Teddy Bourne

Personal information
- Full name: Edward Owen "Teddy" Bourne
- Born: 30 September 1948 (age 77) Romford, Essex, England
- Height: 6 ft 2.5 in (189.2 cm)
- Weight: 159 lb (72 kg)

Sport
- Country: Great Britain
- Sport: Fencing
- Event: Epee

= Teddy Bourne =

British fencer (born 1948)

Edward Owen Bourne (born 30 September 1948) is a British Olympic épée fencer.

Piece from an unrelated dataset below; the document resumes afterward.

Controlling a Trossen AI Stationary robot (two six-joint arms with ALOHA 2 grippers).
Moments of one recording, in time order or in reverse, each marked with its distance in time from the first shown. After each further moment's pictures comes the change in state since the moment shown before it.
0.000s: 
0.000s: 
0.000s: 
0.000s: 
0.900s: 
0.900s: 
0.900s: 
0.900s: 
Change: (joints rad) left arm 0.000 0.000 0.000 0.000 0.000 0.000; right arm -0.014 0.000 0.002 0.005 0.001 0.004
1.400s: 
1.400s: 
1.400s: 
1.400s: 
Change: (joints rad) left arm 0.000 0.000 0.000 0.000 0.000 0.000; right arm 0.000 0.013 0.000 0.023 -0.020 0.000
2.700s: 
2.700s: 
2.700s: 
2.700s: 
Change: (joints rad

==Early and personal life==
He was born in Romford, England. He became a solicitor in London, working as a commercial property lawyer at the law firm Clifford Chance, where he headed the department. He has also been a Trustee of the RSPCA Central London Branch, the Peabody Trust, and the Hampstead Garden Suburb Trust. He is currently a trustee of Compassion in World Farming.

==Fencing career==
He was a six times British fencing champion, winning the épée title at the British Fencing Championships in 1966, 1972, 1974, 1976, 1977 and 1978.

He competed at the 1968 Summer Olympics in Mexico City at the age of 20, the 1972 Summer Olympics in Munich, and the 1976 Summer Olympics in Montreal.